High-rise hell

November 23, 1990

A task force looking into the intractable issue of how to make the city's problem-plagued, high-rise public housing developments more livable has come up with a solution that has great promise: Move families with children to non-high-rise public housing units around the city.

In effect the group has gone on record as saying that public high-rises are no place to raise children. Turning them into apartments for the elderly is a one alternative that has worked well in places where it has been tried, including Baltimore. Indeed, studies have suggested that elderly people actually live longer, more independent lives in high-rise settings than in traditional units.

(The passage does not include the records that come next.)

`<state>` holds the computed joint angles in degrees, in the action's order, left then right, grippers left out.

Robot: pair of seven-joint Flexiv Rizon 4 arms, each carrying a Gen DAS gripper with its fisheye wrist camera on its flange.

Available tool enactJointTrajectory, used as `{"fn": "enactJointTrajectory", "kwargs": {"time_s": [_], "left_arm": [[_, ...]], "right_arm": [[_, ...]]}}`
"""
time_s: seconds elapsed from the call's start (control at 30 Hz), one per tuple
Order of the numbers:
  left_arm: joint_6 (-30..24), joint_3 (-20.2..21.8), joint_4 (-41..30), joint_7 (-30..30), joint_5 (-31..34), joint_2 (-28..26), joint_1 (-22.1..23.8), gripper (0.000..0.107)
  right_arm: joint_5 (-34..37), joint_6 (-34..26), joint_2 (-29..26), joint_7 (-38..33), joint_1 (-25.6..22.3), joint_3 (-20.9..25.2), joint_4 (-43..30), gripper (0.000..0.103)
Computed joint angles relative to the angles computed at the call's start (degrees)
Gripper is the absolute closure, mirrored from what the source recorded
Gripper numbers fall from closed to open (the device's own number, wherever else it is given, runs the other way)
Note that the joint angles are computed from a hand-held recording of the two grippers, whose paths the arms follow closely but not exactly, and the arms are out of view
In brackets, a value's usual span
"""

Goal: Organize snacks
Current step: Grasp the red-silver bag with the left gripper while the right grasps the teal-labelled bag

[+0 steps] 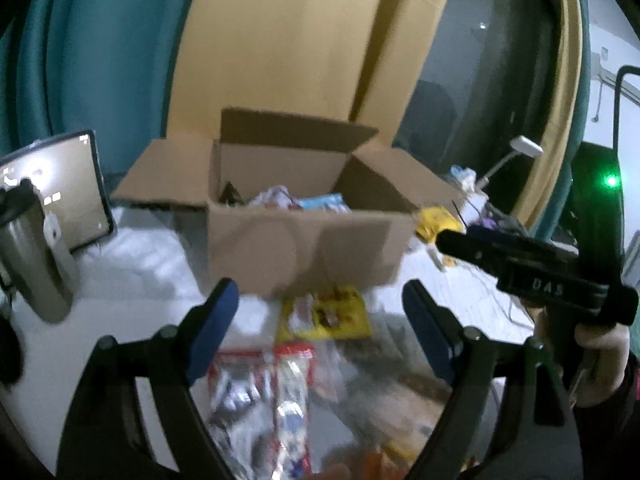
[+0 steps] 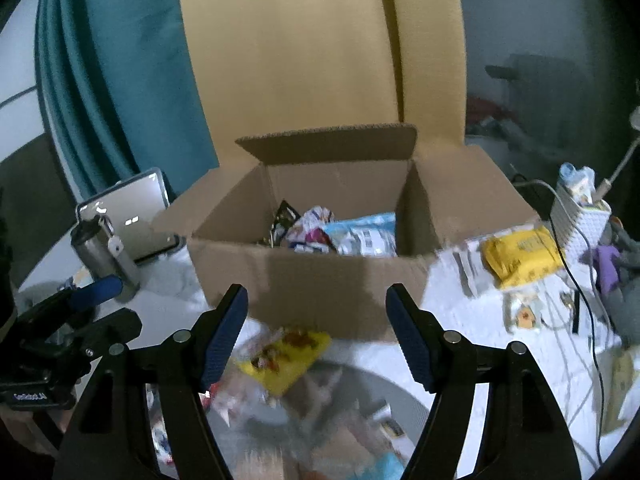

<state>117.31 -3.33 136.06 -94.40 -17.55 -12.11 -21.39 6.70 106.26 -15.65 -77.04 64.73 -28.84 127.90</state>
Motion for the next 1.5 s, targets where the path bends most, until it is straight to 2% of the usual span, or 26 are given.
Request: {"fn": "enactJointTrajectory", "kwargs": {"time_s": [0.1,0.17,0.3,0.43,0.5,0.57,0.6,0.8,0.87,1.03,1.13,1.23,1.3,1.33,1.43,1.5], "left_arm": [[2.07,1.44,1.83,2.61,-5.28,-0.54,-5.05,0.022],[3.08,1.62,2.60,4.27,-8.88,-1.23,-7.40,0.022],[4.17,0.77,4.05,4.71,-12.10,-2.40,-8.68,0.022],[6.02,1.64,5.51,7.67,-17.95,-4.25,-11.70,0.021],[5.92,1.01,6.69,6.25,-17.29,-4.74,-10.23,0.021],[5.54,1.17,7.28,5.96,-17.83,-5.45,-9.86,0.016],[5.33,1.34,7.52,5.88,-18.20,-5.86,-9.77,0.013],[4.33,1.30,8.23,2.55,-13.80,-6.89,-6.17,0.013],[3.53,0.75,7.95,0.87,-10.47,-7.15,-3.92,0.012],[-1.46,-0.01,5.91,-2.20,-4.02,-8.37,0.56,0.012],[-4.51,-3.39,5.12,-7.35,4.60,-8.54,7.33,0.012],[-4.98,-2.42,4.75,-7.37,5.31,-8.61,6.48,0.012],[-5.60,-0.64,4.37,-7.15,4.95,-8.61,4.52,0.013],[-5.66,-0.41,4.30,-7.21,5.16,-8.62,4.28,0.014],[-6.29,2.21,3.97,-6.26,3.62,-8.48,1.16,0.040],[-6.45,1.01,4.32,-6.84,4.46,-8.01,2.70,0.046]], "right_arm": [[1.98,1.59,1.02,-1.70,3.16,-2.72,3.17,0.028],[3.73,2.72,1.67,-3.32,3.47,-2.22,5.11,0.028],[5.04,3.52,1.77,-5.21,-2.94,5.34,6.86,0.028],[4.46,4.93,0.16,-6.71,-12.05,14.68,7.50,0.028],[4.44,4.85,-0.45,-7.68,-14.28,17.11,7.72,0.028],[2.51,4.83,-1.50,-7.82,-18.75,21.48,7.61,0.028],[2.06,4.45,-2.26,-8.13,-19.39,22.11,7.51,0.028],[-1.16,3.68,-5.14,-6.85,-23.50,25.85,6.67,0.028],[-1.98,3.83,-5.72,-6.35,-24.41,26.61,6.36,0.028],[-3.74,3.37,-6.12,-5.70,-25.08,27.21,6.18,0.028],[-4.44,3.45,-6.14,-5.61,-25.50,27.53,6.39,0.028],[-5.73,3.03,-6.05,-5.41,-26.94,28.70,6.55,0.029],[-6.35,2.83,-6.10,-5.64,-26.87,28.72,6.79,0.040],[-6.01,3.27,-6.09,-6.03,-25.74,27.78,7.06,0.040],[-7.25,3.14,-6.02,-5.75,-27.98,29.91,6.95,0.043],[-8.46,2.73,-5.92,-4.84,-30.36,31.93,6.76,0.043]]}}
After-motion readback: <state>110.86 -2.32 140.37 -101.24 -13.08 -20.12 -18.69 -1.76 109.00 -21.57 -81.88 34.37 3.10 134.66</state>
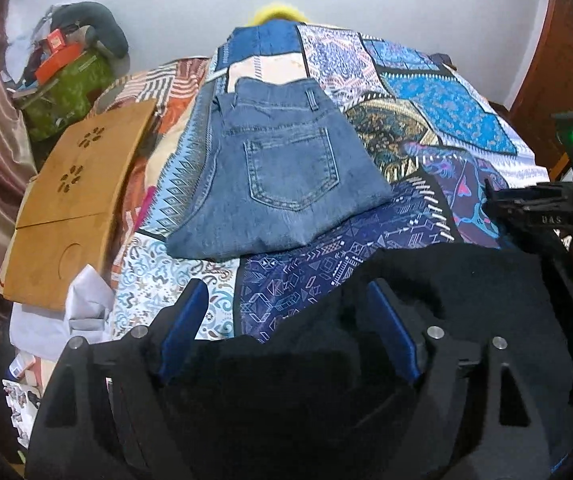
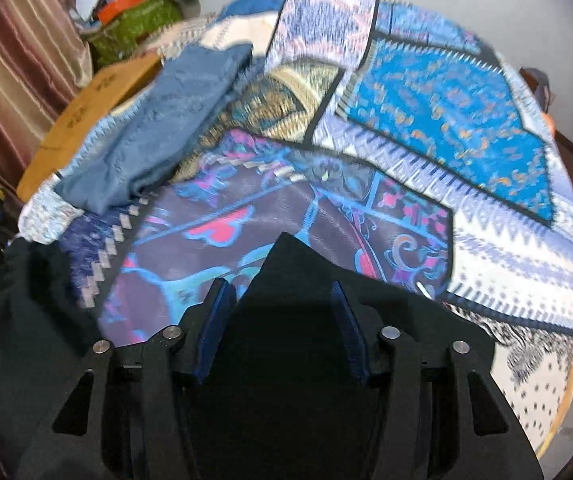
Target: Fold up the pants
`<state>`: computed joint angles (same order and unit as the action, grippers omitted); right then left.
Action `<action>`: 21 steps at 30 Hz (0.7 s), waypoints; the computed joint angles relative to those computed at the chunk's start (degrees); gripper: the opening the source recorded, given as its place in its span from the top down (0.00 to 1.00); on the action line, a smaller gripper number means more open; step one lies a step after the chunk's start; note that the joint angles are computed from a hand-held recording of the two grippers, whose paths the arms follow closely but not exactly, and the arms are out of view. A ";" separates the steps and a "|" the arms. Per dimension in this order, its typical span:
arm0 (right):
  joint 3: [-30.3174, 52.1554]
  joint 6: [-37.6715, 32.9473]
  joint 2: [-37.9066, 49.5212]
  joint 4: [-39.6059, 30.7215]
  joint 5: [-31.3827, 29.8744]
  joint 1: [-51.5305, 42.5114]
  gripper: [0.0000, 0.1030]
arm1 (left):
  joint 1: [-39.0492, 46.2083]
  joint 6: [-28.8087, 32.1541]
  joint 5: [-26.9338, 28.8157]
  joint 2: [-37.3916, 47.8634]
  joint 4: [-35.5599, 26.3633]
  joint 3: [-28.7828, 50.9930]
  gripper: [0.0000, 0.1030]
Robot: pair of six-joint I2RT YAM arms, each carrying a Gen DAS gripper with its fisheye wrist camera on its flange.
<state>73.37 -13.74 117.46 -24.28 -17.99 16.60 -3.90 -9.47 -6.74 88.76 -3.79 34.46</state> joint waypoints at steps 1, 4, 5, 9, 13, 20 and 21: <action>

For young, single mothers and their children, however, high-rise living too often is a nightmare. Poverty, unemployment and despair combine to make these families vulnerable to predators of every description. There are few places for the kids to play, and the buildings are notorious for drugs, violence and vandalism. The sense of hopelessness that pervades troubled high-rise developments like Baltimore's Murphy Homes is almost palpable. Little wonder that the same studies showing elderly people live longer in high-rises also show a decrease in life expectancy among young families trapped there.

Government ought to be able to do a better job than it has in administering and maintaining its high-rise public housing stock. It just won't do to blame all the problems of these buildings on the people who live there. Now that recognition is growing that poor families are hurt far more than they are helped by life in the projects, the question becomes, what are the available alternatives, and how will they be paid for?